Your reply should reproduce each line below exactly and carry none of the pictures.
····················
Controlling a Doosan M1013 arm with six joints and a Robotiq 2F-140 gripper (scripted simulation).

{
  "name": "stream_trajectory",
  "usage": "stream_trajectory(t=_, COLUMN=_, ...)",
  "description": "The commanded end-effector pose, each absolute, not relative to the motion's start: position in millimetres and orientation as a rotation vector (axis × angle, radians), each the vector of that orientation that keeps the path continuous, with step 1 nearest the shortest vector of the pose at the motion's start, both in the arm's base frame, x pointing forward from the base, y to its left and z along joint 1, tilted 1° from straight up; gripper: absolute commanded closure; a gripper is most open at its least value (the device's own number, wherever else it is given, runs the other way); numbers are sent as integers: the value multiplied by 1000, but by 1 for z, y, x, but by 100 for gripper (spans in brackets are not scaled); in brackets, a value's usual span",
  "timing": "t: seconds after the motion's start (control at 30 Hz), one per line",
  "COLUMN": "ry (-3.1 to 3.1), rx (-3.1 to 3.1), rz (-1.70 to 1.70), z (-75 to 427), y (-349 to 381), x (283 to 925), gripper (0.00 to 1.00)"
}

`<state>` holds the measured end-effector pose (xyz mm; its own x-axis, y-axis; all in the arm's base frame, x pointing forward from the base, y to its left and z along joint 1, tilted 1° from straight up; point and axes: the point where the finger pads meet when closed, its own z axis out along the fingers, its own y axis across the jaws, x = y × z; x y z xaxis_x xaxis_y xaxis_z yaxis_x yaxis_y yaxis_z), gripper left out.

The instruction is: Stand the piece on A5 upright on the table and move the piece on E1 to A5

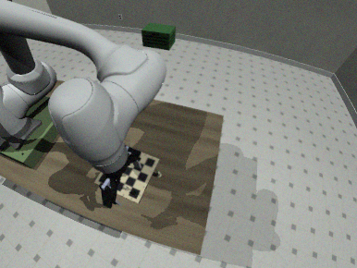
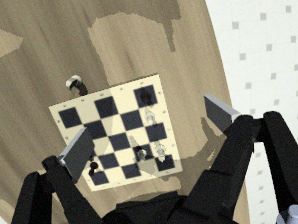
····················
→ **TASK ANSWER**
Controlling a Doosan M1013 arm with six joints and a Robotiq 2F-140 gripper (scripted simulation).

{
  "name": "stream_trajectory",
  "usage": "stream_trajectory(t=_, COLUMN=_, ...)",
  "description": "The commanded end-effector pose, each absolute, not relative to the motion's start: position in millimetres and orientation as a rotation vector (axis × angle, radians), each the vector of that orientation that keeps the path continuous, with step 1 nearest the shortest vector of the pose at the motion's start, both in the arm's base frame, x pointing forward from the base, y to its left and z along joint 1, tilted 1° from straight up; gripper: absolute commanded closure; a gripper is most open at its least value (the device's own number, wherever else it is given, runs the other way); numbers are sent as integers: the value multiplied by 1000, but by 1 for z, y, x, but by 100 for gripper (spans in brackets are not scaled); in brackets, a value's usual span",
  "timing": "t: seconds after the motion's start (control at 30 Hz), one per line",
  "COLUMN": "ry (-3.1 to 3.1), rx (-3.1 to 3.1), rz (-1.70 to 1.70), z (-75 to 427), y (-349 to 381), x (283 to 925), gripper (0.00 to 1.00)"
}

`<state>` holds the measured end-effector pose (xyz mm; its own x-axis, y-axis; all in the arm's base frame, x pointing forward from the base, y to its left and z along joint 1, tilted 1° from straight up; point and axes: the point where the finger pads meet when closed, its own z axis out along the fingers, its own y axis across the jaws, x = y × z; x y z xaxis_x xaxis_y xaxis_z yaxis_x yaxis_y yaxis_z), gripper left out.

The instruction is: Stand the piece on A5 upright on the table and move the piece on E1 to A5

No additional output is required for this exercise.